Saved entries
—————
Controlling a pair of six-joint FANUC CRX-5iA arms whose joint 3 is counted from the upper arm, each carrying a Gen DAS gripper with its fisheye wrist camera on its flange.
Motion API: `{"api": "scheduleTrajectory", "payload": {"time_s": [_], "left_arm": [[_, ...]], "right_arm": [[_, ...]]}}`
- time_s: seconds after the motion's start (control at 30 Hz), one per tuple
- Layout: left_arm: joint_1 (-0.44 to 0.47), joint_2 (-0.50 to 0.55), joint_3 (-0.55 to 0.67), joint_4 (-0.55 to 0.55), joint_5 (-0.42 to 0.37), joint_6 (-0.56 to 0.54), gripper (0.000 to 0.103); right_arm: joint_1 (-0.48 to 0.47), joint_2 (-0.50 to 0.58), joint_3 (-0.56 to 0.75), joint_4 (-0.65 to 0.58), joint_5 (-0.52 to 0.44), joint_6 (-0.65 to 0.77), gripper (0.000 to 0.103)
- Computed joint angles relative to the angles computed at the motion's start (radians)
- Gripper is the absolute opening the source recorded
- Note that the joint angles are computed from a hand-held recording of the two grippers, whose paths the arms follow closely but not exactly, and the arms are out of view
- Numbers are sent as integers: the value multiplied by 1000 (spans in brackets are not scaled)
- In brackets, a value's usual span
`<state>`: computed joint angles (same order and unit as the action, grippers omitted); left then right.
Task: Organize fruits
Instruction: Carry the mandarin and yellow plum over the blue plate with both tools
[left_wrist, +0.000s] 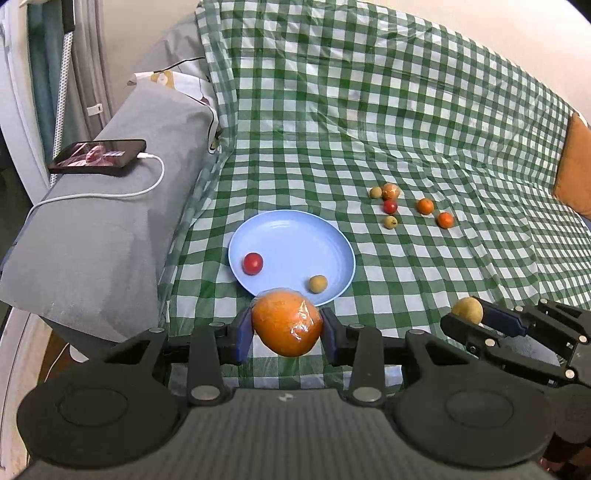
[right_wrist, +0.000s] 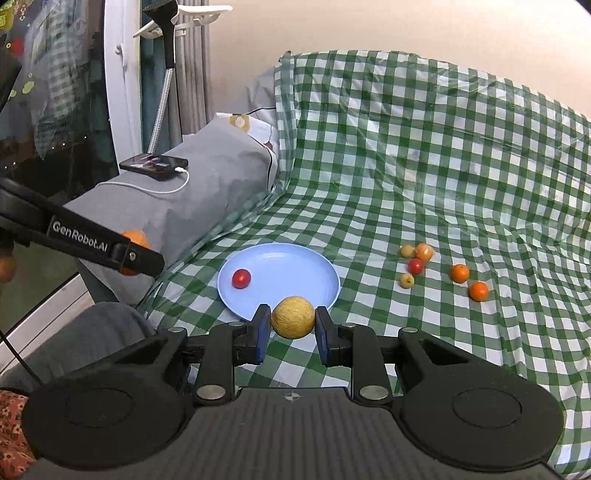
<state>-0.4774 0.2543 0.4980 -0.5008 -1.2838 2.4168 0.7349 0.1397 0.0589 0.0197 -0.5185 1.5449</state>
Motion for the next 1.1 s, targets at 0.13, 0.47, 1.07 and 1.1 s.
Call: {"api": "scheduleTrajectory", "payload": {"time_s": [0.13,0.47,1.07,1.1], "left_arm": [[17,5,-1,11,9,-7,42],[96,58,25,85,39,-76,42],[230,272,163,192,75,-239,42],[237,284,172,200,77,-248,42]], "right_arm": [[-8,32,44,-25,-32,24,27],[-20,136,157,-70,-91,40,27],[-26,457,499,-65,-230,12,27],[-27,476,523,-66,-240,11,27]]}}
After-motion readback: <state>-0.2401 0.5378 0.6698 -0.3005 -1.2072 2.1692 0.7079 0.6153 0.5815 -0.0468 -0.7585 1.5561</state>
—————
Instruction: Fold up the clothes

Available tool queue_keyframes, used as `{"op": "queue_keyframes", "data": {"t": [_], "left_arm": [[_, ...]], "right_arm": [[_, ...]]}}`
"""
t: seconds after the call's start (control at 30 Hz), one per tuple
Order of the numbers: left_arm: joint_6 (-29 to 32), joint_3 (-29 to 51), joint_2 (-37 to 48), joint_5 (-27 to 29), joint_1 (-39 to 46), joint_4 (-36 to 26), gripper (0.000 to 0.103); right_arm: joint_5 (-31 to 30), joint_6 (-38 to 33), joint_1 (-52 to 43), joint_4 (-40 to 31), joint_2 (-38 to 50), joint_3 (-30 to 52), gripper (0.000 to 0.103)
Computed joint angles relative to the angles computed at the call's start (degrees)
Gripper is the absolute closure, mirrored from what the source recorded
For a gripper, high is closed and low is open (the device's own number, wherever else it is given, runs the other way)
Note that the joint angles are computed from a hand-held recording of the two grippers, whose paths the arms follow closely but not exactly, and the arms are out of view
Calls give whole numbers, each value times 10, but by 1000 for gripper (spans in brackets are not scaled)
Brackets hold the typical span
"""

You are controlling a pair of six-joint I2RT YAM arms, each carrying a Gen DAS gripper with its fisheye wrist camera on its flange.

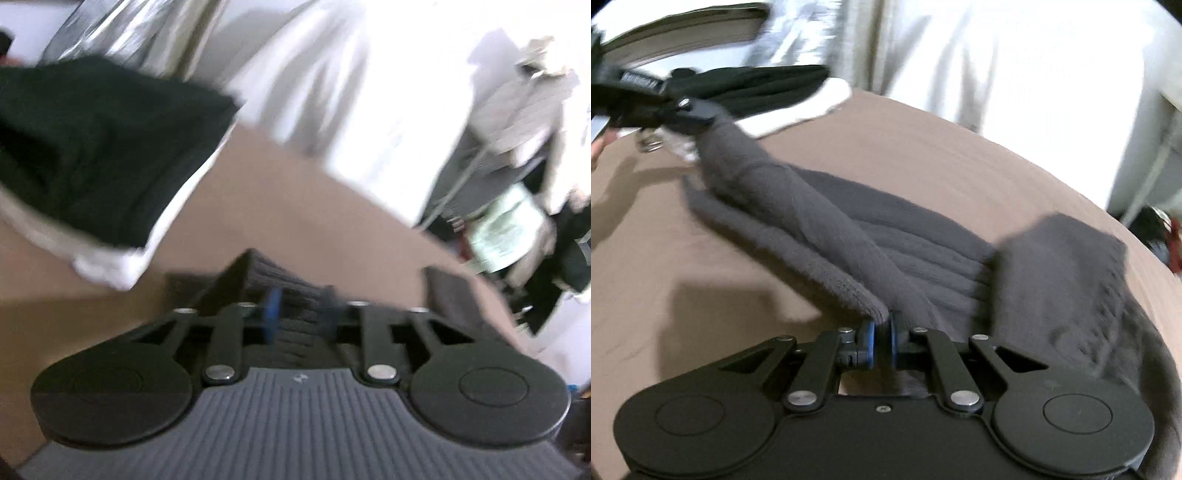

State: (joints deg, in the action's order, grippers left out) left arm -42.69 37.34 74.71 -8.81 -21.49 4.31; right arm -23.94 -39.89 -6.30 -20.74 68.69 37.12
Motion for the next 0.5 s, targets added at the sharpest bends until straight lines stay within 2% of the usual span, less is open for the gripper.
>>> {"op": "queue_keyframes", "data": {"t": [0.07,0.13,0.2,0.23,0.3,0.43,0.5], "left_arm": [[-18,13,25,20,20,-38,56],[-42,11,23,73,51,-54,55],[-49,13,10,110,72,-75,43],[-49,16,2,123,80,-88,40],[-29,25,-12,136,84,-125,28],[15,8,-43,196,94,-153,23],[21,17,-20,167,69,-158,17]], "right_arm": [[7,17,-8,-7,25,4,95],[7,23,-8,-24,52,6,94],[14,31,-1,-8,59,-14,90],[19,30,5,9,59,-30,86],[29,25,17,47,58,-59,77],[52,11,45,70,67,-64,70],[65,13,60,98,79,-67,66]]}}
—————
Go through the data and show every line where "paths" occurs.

- Note that the joint angles are computed from a hand-held recording of the two grippers, whose paths the arms follow closely but not exactly, and the arms are out of view
Note that the joint angles are computed from a hand-held recording of the two grippers, whose paths the arms follow closely but not exactly, and the arms are out of view

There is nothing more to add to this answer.